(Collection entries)
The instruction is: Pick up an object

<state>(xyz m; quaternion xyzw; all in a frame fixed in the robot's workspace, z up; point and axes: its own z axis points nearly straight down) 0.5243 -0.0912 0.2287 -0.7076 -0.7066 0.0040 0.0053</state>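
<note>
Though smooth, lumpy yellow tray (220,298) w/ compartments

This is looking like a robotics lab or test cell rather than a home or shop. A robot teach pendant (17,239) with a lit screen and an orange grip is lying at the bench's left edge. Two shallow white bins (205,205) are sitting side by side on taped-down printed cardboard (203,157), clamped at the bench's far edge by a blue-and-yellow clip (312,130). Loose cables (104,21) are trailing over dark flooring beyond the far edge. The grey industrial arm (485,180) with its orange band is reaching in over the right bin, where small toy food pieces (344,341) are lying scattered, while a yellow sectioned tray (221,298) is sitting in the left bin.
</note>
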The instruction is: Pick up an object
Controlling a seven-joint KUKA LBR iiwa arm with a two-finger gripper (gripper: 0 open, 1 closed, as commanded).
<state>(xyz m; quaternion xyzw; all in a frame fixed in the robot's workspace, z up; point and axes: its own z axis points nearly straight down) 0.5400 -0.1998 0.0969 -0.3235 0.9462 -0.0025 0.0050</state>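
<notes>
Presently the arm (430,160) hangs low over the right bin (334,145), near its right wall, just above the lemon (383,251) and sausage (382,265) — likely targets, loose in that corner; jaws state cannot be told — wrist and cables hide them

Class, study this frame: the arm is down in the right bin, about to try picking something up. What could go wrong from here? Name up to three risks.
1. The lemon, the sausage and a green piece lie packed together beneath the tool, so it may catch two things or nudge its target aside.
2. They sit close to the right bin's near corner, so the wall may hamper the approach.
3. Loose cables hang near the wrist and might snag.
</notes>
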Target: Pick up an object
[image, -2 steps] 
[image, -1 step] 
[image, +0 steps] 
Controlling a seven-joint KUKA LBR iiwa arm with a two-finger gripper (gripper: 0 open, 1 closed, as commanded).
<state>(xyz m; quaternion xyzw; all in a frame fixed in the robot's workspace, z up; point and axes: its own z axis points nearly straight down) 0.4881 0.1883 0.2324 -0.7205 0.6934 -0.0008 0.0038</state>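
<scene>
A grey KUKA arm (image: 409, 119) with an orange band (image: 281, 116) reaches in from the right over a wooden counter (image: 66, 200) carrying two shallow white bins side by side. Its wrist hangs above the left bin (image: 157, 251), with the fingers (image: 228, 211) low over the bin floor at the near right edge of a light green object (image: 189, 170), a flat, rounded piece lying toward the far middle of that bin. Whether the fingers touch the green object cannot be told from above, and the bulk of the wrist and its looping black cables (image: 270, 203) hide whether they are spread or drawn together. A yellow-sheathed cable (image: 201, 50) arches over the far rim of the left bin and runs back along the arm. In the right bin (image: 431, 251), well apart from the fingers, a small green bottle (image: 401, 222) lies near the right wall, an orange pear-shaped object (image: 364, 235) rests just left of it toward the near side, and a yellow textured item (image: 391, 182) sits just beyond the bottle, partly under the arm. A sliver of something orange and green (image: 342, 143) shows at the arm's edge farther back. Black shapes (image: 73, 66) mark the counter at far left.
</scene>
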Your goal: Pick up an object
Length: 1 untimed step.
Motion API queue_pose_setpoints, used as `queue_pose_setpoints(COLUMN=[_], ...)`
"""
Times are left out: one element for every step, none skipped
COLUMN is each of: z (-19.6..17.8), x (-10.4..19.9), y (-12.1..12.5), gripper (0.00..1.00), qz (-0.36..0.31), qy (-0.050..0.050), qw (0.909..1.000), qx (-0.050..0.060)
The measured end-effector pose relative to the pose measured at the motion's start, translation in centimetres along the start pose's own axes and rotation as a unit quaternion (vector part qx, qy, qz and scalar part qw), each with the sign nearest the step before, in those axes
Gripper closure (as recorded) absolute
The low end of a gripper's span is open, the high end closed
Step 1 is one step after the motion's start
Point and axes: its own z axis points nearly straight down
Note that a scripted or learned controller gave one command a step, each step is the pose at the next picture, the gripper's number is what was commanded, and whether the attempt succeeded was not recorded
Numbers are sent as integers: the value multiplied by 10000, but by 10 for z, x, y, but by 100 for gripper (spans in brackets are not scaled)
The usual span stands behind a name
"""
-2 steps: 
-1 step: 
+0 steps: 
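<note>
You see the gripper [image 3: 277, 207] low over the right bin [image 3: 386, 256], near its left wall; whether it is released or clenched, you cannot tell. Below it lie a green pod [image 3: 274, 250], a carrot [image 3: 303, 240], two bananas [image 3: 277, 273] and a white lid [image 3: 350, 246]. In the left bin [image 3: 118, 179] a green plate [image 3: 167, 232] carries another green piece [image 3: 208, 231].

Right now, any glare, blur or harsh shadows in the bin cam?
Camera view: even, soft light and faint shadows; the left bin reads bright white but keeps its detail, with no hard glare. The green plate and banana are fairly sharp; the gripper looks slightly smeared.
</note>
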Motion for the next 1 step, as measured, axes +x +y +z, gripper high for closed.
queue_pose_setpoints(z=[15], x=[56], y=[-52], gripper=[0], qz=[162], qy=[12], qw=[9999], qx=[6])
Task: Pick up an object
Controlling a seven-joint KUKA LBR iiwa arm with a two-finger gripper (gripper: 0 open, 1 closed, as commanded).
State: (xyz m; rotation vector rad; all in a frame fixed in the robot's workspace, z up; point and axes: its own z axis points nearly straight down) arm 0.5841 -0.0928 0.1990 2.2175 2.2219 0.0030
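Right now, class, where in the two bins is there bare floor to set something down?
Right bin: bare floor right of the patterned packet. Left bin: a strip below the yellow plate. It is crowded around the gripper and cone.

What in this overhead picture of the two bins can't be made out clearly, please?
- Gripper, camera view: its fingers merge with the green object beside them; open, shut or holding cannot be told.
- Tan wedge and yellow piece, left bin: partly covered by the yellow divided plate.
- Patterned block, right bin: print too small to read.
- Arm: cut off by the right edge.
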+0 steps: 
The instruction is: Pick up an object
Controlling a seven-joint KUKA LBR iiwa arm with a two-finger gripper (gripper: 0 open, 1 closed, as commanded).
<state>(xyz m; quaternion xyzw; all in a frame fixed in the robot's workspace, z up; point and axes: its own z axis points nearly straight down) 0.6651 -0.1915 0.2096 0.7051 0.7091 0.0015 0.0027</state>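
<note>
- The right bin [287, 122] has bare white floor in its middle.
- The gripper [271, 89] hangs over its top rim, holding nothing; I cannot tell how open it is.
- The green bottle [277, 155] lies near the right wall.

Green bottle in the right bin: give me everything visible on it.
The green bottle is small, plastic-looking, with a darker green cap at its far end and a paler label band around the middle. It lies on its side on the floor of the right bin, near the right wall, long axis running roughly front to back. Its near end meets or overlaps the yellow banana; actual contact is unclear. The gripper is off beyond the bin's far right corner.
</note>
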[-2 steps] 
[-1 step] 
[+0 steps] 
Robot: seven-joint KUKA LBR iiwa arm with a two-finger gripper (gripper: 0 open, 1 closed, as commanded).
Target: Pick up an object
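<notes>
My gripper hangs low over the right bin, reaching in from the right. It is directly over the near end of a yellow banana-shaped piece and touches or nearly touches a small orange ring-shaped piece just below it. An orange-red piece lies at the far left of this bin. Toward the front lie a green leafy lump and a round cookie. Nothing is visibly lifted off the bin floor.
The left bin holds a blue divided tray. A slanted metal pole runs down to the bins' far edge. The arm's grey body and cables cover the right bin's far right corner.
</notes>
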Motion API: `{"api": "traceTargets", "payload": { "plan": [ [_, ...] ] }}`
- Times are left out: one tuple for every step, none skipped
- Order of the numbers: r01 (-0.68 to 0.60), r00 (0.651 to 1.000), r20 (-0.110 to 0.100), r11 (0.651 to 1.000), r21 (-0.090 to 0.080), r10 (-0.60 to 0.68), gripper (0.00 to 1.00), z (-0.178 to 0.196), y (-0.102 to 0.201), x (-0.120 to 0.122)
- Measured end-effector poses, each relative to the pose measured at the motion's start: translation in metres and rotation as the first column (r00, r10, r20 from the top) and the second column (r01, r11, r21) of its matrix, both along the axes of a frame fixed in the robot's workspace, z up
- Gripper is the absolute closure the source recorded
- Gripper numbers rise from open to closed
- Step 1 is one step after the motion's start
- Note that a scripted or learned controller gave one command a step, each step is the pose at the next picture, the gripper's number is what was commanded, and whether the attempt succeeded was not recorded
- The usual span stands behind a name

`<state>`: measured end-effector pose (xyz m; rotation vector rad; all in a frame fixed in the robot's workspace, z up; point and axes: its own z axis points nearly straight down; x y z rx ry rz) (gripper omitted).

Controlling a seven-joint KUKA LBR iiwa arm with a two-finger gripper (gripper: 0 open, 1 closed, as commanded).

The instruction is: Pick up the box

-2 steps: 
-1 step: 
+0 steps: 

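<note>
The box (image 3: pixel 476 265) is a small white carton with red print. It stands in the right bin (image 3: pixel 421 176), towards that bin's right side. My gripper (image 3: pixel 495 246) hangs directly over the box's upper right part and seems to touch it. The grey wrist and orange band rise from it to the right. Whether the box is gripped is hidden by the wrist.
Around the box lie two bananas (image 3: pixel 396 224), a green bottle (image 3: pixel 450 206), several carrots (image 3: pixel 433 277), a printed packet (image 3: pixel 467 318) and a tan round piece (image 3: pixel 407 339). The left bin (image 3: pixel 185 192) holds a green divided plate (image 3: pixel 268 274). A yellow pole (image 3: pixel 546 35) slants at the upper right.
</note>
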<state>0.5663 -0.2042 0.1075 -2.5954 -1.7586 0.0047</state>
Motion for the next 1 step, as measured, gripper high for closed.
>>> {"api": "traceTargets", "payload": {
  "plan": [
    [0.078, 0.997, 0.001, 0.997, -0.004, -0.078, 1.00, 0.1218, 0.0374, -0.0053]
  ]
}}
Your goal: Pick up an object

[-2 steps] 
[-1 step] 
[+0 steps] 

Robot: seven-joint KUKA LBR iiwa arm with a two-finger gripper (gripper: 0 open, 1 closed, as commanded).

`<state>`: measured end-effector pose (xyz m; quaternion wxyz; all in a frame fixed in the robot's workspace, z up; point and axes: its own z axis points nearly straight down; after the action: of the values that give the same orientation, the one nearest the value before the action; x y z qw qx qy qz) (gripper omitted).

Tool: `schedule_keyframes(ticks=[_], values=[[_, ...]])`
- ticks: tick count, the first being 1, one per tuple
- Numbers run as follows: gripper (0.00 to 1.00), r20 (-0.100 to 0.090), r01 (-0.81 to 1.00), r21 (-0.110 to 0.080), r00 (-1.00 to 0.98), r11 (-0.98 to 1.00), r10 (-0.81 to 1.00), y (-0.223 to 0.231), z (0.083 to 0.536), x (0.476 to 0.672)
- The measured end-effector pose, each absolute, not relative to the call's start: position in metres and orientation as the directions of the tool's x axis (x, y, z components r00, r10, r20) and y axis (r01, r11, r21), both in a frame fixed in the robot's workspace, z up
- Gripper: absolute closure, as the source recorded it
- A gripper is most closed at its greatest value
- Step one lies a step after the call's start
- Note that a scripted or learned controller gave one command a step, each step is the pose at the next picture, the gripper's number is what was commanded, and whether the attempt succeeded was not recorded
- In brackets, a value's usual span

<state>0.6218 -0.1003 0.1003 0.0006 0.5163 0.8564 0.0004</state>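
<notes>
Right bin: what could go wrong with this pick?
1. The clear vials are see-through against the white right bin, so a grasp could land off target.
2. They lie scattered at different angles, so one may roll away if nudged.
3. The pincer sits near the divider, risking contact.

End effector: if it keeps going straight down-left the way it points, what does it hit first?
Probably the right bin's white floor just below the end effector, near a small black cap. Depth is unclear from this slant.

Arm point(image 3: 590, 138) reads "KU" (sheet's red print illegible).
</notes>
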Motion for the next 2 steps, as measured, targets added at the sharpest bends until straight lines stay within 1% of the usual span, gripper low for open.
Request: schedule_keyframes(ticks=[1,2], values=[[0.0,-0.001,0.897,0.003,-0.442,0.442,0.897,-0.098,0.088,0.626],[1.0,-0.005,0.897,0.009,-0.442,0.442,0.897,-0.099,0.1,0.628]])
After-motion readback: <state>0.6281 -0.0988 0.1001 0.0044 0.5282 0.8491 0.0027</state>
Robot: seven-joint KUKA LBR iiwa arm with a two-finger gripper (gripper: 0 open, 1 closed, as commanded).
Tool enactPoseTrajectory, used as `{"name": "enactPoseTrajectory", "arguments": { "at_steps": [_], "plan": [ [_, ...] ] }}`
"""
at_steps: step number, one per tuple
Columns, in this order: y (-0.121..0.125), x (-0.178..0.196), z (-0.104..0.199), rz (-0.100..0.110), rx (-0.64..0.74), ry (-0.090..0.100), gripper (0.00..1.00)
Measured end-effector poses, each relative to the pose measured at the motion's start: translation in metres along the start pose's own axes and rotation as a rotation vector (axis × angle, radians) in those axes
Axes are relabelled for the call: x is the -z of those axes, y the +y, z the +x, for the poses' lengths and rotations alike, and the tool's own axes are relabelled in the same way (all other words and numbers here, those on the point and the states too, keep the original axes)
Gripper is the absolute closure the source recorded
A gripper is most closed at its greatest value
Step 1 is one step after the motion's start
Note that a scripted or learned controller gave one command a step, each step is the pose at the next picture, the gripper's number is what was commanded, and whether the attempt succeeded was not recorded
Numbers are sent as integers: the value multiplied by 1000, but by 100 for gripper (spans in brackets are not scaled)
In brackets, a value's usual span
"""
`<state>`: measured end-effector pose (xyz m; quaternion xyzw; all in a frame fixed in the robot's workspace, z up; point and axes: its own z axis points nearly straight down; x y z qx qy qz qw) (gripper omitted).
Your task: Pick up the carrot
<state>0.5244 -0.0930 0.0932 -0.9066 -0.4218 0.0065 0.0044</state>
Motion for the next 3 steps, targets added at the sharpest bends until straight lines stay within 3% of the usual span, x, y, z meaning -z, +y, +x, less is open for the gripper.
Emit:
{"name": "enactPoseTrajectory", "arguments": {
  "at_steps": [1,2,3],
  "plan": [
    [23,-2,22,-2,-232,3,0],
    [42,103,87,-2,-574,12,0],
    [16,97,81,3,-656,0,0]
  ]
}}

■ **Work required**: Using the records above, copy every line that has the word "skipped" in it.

■ **Answer**:
Times are left out: one element for every step, none skipped
- Times are left out: one tuple for every step, none skipped

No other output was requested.